After the abdication of Napoleon, Tsar Alexander I agreed to send Polish troops back to their country. They were to form the basis for the creation of the Polish Army under the command of Grand Duke Konstantin Pavlovich. On 13 June 1814, the regiment was assigned a garrison in Krakow.

== Regiment commanders ==
The commanders of the regiment were:

- col. Michał Grabowski (from the 4 January 1807),
- col. Kazimierz Małachowski (from the 8 April 1808),
- col. Stefan Koszarski (from the 21 October 1812),
- col. Ludwik Tadeusz Piotrowski (from the 18 January 1813).

== Battles ==
The regiment took part in the Napoleonic wars specifically: War of the Fourth Coalition, Austro-Polish War, French invasion of Russia and War of the Sixth Coalition.

Battles and engagements:

| Battle | Date |
|---|---|
| Wały | 5 May 1807 |
| Ruda | 12 May 1807, 16 May and 5 June 1809 |
| Raszyn | 19 April 1809 |
| Praga | 25 and 27 April 1809 |
| Vistula | 11 May 1809 |
| Sandomierz | 7,9,12,13 and 16 June 1809 |
| Wrzawy | 12 June 1809 |
| Kazimierzów | 8 September 1812 |
| Horbaszewice | 16 September 1812 |
| Pankratowice | 21 November 1812 |
| Borysów | 21 November 1812 |
| Berezyną | 28 November 1812 |
| Saalburg-Ebersdorf | 6 September 1813 |
| Penig | 7 October 1813 |
| Lunzenau | 7 October 1813 |
| Chemnitz | 9 October 1813 |
| Leipzig | 18 and 19 October 1813 |

== Uniform ==
The dress code of 3 September 1810 did not lead to complete standardization of the infantry uniform. Some regiments differed significantly from the regulations. In the 1st Infantry Regiment, there were black kits on the caps of the fusiliers, white woolen epaulets with tassels on the shoulders of the fusiliers, and cartridge pouches without any insignia.

== Banner ==

The standard on the right side (to the left of the pole) is made of crimson silk fabric measuring 55 cm x 55 cm. In the center, there is a Polish eagle appliqué made of white cloth. The beak, legs and feathers are embroidered with white silk, while the crown, scepter and orb are embroidered with silver and sequins. Above the eagle, an inscription embroidered with white silk: 'PUŁK PIERWSZY PIECHOTY' (1st Infantry Regiment). The reverse side is made of blue silk fabric, with the same eagle as before in the center, but facing the opposite direction. The inscription is also the same.

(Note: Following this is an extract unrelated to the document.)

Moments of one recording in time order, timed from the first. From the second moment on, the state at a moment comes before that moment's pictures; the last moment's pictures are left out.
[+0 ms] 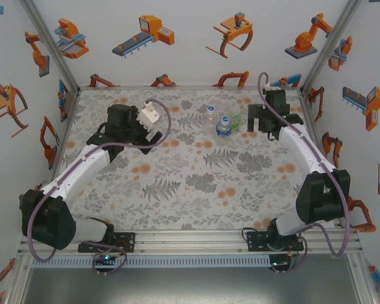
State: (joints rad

On a white silk fabric measuring 95 cm x 80 cm, a French eagle under a crown is painted in gold, but on such a scale and not in the center of the fabric that the fabric appears to have been heavily cropped. The silk bore the inscription: Republique Francaise, and on the reverse: 'Legion Polonaise'. In 1898 this inscription was not visible.

The above details would indicate that the flag's design has undergone changes and alterations; it probably originally belonged to the Polish Legion battalion in Italy. There is a plaque on the pole. Against a silver background, there are letters and a gilded frame.